GtkGdkPangoAtkCairoGlib / GLib ratio: (4394512 + 857576) / 857576 = 6.12.
So the “savings” turn out to be splitting off 5/6th of the GUI stack size. At best, a GLib-only program is saving 4.2MB that way. But then again, those are likely to be in memory already anyway. And most definitely, they reside in a library, available as const .text on the harddisk. To put that into perspective: We’re talking about only a handful megabytes here. In physical size actually less than a hires desktop background image, smaller than some icon themes, or roughly 10% of a full linux-2.6.8 kernel + modules binary footprint (41MB). Also symbol resolution performance doesn’t necessarily improve through splits, Ulrich Drepper has a few words on multiple DSOs during deployment.

Given that selecting Gtk+ subcomponents to allow selective shrinkage for size constrained embedded devices via configure.in options is on our TODO list anyway; for this set of libraries: Size is not worth a split!

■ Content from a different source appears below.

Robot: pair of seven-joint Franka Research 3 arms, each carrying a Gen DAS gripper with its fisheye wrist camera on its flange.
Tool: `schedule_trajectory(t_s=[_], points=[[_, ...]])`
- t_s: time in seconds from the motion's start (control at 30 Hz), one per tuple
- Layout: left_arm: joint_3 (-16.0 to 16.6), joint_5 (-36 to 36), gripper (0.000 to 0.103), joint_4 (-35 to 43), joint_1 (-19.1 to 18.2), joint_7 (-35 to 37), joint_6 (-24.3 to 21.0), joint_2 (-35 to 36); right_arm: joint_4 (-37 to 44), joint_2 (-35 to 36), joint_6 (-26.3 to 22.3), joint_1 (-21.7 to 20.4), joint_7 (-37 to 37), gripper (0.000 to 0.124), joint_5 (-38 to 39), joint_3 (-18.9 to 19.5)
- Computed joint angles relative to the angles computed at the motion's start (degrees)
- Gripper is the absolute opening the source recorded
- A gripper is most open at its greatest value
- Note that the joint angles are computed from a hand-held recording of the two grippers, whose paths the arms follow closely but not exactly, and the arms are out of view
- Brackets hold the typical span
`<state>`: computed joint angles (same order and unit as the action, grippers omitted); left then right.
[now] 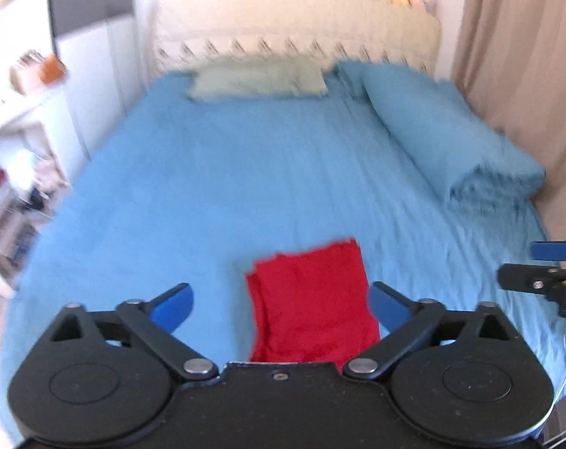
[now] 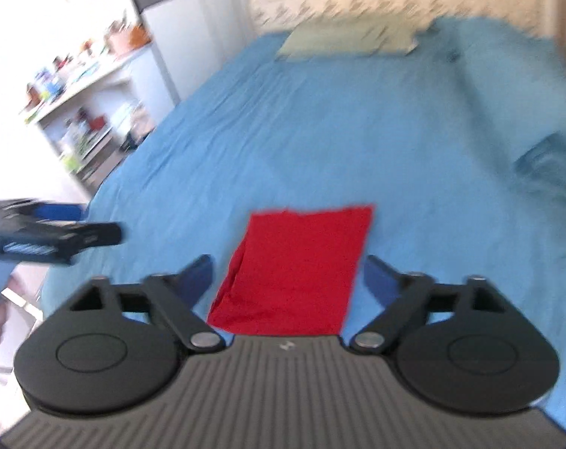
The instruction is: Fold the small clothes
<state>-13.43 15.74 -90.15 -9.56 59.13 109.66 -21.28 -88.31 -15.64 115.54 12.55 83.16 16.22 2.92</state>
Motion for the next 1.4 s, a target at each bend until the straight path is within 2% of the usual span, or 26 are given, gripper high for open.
schedule_trajectory(t_s=[0.07, 0.23, 0.4, 0.47, 0.8, 1.4], points=[[-2.08, 1.78, 0.103, 7.05, 0.58, -1.54, -6.64, 1.45, 4.88, -0.48, -2.91, -0.97, 4.23, 0.103, -5.1, 1.76], [-6.21, 5.63, 0.103, 19.54, 0.22, -5.53, -22.0, 5.4, 16.2, 0.46, -15.64, -1.44, 10.44, 0.103, -16.35, 5.57], [-7.02, 6.9, 0.103, 20.76, -2.05, -5.29, -27.29, 4.48, 19.87, -0.38, -26.07, -0.78, 16.92, 0.103, -20.31, 7.69], [-7.64, 7.89, 0.103, 20.95, -2.68, -3.83, -29.41, 4.58, 20.04, -0.71, -28.55, -0.47, 18.46, 0.103, -21.4, 8.37], [-6.08, 5.07, 0.103, 15.7, -3.54, -2.64, -29.15, -0.08, 20.21, -2.62, -34.35, 0.38, 22.93, 0.103, -25.19, 11.56], [-6.88, 4.63, 0.103, 15.49, -2.68, -2.57, -29.01, -1.14, 21.95, -2.26, -35.86, 0.96, 23.81, 0.103, -27.33, 12.37]])
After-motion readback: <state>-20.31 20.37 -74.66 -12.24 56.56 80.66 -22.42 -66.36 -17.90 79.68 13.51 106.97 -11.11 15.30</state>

Of course, other aspects not reflected in library size weigh in much more strongly. Such as the ability to build different user communities around projects (e.g. for Cairo vs. Glib) or the reduced dependency chain (sshfs and Qt wouldn’t depend on GLib if it drew in Pango or Gtk+).
So while for the vast majority of applications the GLib split off doesn’t make a huge difference technically, software evolution arguments make all the difference, definitely justifying a separation. The GLib internal splits are definitely not worth the hassle and conceptual boundaries though, if we ever break binary compatibility again, merging the GLib internal libraries and respective pkg-config packages would be a good idea.

Back to my original problem… I’m now pretty convinced that merging Rapicorn with the Birnet utility library will most likely not pose a problem anytime soon. And Qt 4 kindly demonstrates that splits can also be carried out successfully later on during the game.